I figured out when this scenario occurs.
In this code,
https://github.com/eclipse-openj9/openj9/blob/0385f07370413904765c93c6e93fa5c3f9be4006/runtime/compiler/control/JITClientCompilationThread.cpp#L3399-L3406
If a trampoline cannot be reserved on the client, compilation will fail, and the failure will be handled by processException
which will reclaim assumptions. However, at this point in the compilation, we already did relocations and added method's metadata to the tree which is cleaned up by GC. So, when the next GC cycle occurs, it will try to reclaim assumptions from metadata because runtimeAssumptionList
pointer wasn't set to NULL.
This explains why this error only happens on JITServer, since for non-JITServer resolved trampolines are reserved during compilation.
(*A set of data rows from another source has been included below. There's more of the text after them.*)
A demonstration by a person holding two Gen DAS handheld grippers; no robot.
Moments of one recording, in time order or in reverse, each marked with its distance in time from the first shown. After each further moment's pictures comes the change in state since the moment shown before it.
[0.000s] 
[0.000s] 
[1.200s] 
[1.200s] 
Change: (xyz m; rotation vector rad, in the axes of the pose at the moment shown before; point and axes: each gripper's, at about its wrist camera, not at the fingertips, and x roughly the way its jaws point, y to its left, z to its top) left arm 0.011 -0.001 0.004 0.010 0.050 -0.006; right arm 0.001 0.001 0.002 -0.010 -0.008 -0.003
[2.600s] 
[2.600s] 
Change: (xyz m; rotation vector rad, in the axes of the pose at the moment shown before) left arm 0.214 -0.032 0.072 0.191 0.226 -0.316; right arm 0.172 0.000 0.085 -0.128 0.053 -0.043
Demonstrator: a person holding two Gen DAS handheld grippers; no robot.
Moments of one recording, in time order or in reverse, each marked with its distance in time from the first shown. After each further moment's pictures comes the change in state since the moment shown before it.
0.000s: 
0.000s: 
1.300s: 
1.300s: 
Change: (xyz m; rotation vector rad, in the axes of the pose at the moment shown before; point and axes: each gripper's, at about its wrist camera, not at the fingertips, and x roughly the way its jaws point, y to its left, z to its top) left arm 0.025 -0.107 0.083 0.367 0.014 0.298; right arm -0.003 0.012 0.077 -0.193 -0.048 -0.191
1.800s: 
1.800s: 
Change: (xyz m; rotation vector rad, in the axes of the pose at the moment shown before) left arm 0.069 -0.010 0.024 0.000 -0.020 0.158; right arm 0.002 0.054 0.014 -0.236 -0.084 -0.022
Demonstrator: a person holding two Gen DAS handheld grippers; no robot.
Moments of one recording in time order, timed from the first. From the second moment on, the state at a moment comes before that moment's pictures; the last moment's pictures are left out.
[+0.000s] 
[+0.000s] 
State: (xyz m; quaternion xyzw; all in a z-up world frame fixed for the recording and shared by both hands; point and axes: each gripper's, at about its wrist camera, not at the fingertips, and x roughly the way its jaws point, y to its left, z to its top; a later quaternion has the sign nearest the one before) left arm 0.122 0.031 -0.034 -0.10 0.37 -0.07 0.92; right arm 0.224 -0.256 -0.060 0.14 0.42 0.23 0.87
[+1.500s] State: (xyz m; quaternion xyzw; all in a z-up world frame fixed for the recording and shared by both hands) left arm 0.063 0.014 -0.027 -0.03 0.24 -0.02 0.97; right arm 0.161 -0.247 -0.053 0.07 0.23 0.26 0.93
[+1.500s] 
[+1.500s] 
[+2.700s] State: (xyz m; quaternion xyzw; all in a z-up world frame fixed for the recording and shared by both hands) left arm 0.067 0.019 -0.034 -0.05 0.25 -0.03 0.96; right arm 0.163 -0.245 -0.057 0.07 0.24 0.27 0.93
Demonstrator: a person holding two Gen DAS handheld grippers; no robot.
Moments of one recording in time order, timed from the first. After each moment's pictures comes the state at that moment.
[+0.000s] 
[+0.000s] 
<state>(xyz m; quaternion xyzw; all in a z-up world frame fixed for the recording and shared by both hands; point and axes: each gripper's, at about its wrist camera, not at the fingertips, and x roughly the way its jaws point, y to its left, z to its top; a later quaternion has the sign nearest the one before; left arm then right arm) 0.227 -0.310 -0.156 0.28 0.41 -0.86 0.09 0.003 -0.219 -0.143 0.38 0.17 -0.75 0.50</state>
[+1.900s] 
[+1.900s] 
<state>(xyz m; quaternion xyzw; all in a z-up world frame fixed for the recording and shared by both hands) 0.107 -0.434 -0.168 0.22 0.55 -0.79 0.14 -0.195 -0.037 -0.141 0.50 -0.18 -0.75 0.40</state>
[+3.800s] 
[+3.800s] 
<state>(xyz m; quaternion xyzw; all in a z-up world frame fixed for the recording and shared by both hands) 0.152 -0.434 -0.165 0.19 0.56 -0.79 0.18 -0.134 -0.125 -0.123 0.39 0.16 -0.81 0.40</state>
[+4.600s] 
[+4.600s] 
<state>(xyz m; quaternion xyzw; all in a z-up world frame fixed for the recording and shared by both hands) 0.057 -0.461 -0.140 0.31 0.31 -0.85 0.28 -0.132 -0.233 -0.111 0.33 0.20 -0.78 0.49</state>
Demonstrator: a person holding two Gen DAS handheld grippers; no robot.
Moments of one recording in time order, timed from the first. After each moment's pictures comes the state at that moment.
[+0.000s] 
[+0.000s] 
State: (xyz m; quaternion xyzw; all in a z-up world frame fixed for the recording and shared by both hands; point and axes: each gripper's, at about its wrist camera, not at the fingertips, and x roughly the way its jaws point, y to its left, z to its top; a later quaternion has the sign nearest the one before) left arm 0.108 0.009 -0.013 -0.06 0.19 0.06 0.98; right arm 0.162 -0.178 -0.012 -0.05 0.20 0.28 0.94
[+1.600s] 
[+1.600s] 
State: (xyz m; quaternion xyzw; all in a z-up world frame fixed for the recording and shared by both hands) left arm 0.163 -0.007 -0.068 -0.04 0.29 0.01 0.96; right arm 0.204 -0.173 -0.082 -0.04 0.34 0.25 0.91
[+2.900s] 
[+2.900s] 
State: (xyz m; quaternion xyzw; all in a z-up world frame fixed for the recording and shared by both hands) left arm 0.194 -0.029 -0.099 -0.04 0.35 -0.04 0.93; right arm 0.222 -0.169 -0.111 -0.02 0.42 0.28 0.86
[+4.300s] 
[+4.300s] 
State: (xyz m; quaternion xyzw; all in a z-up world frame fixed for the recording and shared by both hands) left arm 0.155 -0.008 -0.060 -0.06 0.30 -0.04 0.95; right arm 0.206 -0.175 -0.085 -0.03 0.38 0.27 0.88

It's another question why trampoline reservation fails in the first place, but that's something to be addressed separately.
So, when the next GC cycle occurs, it will try to reclaim assumptions from metadata because runtimeAssumptionList pointer wasn't set to NULL.
Do we add the body to the faint cache block list when we fail the compile in JITServer? I guess my concern comes from the fact that in createMethodMetaData
we call artifactManager->insertArtifact
to add the metadata into the AVL trees. If a compile fails after this point, I guess I don't see that node getting removed unless we reclaim the code in HookHelpers. So there might be a problem there.
However, we're only going to reclaim bodies if we've added them to the faint cache block list, but that seems to only happen in jitReleaseCodeStackWalk
, which is a runtime thing. In the issue you're running into we haven't executed the body yet. In other words, we only reclaim a body when we decide to recompile it; if a compile fails, we're supposed to just release the reserved code cache. So I'm still not sure how the code that runs in a GC cycle could get its hand on the metadata of this (currently being compiled) body; even if the node is in the AVL tree, the infra won't remove it from the AVL tree until we process the faint cache blocks.
I could be missing some other code path though.
https://github.com/eclipse-openj9/openj9/blob/0a9c6ead004198c0bbf28d0fbc418d822624a45f/runtime/compiler/runtime/ClassUnloadAssumption.cpp#L516 This method is passed a double pointer to the sentinel runtime assumption location and a pointer to the metadata. When the method detects that all assumptions in a list were marked for detach, it will reset the sentinel pointer address to NULL. https://github.com/eclipse-openj9/openj9/blob/0a9c6ead004198c0bbf28d0fbc418d822624a45f/runtime/compiler/runtime/ClassUnloadAssumption.cpp#L559-L564 However, in many cases, the address of the sentinel pointer is the address inside compilation object, not the address inside the metadata. https://github.com/eclipse-openj9/openj9/blob/0a9c6ead004198c0bbf28d0fbc418d822624a45f/runtime/compiler/control/CompilationThread.cpp#L10743-L10748 This means that
metadata->runtimeAssumptionList
is not guaranteed to be NULL after the entire assumption list is reclaimed. This leads to crashes with JITServer, although the issue is not JITServer specific.Also note that the same piece of code has a memory leak, but I will address that in a separate issue.